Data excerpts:
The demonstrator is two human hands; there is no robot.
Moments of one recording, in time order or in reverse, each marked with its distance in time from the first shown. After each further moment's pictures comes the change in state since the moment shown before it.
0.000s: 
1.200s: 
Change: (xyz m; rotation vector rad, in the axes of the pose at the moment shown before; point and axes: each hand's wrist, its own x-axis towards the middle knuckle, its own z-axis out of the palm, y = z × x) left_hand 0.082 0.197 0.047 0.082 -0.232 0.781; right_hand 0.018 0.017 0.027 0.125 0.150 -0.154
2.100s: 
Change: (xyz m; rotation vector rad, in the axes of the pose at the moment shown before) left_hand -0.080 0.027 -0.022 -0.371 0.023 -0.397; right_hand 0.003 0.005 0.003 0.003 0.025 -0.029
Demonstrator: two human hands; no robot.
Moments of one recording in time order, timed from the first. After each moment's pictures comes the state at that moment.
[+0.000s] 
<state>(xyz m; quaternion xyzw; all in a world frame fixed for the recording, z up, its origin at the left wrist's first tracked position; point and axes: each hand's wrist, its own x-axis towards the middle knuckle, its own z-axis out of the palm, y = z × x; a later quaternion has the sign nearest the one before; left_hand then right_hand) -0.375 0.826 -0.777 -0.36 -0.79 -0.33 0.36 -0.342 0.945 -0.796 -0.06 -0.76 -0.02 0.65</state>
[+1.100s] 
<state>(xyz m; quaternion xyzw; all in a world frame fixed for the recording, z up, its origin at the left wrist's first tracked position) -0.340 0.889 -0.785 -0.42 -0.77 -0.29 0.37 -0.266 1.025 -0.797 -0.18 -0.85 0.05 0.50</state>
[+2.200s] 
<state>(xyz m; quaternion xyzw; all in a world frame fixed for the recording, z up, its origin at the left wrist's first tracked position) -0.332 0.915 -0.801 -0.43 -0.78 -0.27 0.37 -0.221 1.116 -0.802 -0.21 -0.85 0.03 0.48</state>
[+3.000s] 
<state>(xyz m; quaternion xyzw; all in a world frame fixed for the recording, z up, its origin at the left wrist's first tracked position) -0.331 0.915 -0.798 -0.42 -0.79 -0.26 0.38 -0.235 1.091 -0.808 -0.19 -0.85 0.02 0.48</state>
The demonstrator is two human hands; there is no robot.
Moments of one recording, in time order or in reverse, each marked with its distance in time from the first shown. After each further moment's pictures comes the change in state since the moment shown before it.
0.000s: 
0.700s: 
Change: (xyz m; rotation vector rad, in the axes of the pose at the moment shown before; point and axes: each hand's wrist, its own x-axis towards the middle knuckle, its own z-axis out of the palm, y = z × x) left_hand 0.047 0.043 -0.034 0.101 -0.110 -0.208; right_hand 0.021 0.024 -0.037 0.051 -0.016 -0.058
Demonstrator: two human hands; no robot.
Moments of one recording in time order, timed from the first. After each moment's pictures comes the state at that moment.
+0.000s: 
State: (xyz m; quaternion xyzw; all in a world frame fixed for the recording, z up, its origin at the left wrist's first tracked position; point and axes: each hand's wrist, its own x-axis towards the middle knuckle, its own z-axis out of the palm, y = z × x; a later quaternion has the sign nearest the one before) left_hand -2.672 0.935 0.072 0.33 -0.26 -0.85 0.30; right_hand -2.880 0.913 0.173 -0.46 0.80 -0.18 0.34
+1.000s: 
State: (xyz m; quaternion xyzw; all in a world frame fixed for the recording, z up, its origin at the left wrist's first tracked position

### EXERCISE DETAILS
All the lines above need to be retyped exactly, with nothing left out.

### RESPONSE
The demonstrator is two human hands; there is no robot.
Moments of one recording, in time order or in reverse, each marked with its distance in time from the first shown. After each further moment's pictures comes the change in state since the moment shown before it.
0.000s: 
1.200s: 
Change: (xyz m; rotation vector rad, in the axes of the pose at the moment shown before; point and axes: each hand's wrist, its own x-axis towards the middle knuckle, its own z-axis out of the palm, y = z × x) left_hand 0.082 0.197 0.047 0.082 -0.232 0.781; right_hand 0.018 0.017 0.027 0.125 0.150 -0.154
2.100s: 
Change: (xyz m; rotation vector rad, in the axes of the pose at the moment shown before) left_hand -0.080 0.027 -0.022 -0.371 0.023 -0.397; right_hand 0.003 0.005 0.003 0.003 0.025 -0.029
Demonstrator: two human hands; no robot.
Moments of one recording in time order, timed from the first. After each moment's pictures comes the state at that moment.
[+0.000s] 
<state>(xyz m; quaternion xyzw; all in a world frame fixed for the recording, z up, its origin at the left wrist's first tracked position; point and axes: each hand's wrist, its own x-axis towards the middle knuckle, its own z-axis out of the palm, y = z × x; a later quaternion has the sign nearest the one before; left_hand then right_hand) -0.375 0.826 -0.777 -0.36 -0.79 -0.33 0.36 -0.342 0.945 -0.796 -0.06 -0.76 -0.02 0.65</state>
[+1.100s] 
<state>(xyz m; quaternion xyzw; all in a world frame fixed for the recording, z up, its origin at the left wrist's first tracked position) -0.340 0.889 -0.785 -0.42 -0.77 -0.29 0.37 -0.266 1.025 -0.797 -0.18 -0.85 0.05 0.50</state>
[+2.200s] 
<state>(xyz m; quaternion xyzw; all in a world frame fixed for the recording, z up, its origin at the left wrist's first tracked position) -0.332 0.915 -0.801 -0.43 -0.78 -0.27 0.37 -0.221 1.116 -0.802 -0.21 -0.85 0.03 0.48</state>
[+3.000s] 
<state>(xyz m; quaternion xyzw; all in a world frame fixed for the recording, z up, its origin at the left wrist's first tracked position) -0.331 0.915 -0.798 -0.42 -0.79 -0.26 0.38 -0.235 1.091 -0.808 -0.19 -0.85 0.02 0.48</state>
The demonstrator is two human hands; there is no robot.
Moments of one recording, in time order or in reverse, each marked with its distance in time from the first shown. After each further moment's pictures comes the change in state since the moment shown before it.
0.000s: 
0.700s: 
Change: (xyz m; rotation vector rad, in the axes of the pose at the moment shown before; point and axes: each hand's wrist, its own x-axis towards the middle knuckle, its own z-axis out of the palm, y = z × x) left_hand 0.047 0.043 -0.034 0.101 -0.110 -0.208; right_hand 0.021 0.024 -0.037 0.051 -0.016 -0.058
Demonstrator: two human hands; no robot.
Moments of one recording in time order, timed from the first. After each moment's pictures comes the state at that moment.
+0.000s: 
State: (xyz m; quaternion xyzw; all in a world frame fixed for the recording, z up, its origin at the left wrist's first tracked position; point and axes: each hand's wrist, its own x-axis towards the middle knuckle, its own z-axis out of the palm, y = z × x; a later quaternion has the sign nearest the one before) left_hand -2.672 0.935 0.072 0.33 -0.26 -0.85 0.30; right_hand -2.880 0.913 0.173 -0.46 0.80 -0.18 0.34
+1.000s: 
State: (xyz m; quaternion xyzw; all in a world frame fixed for the recording, z up, its origin at the left wrist's first tracked position

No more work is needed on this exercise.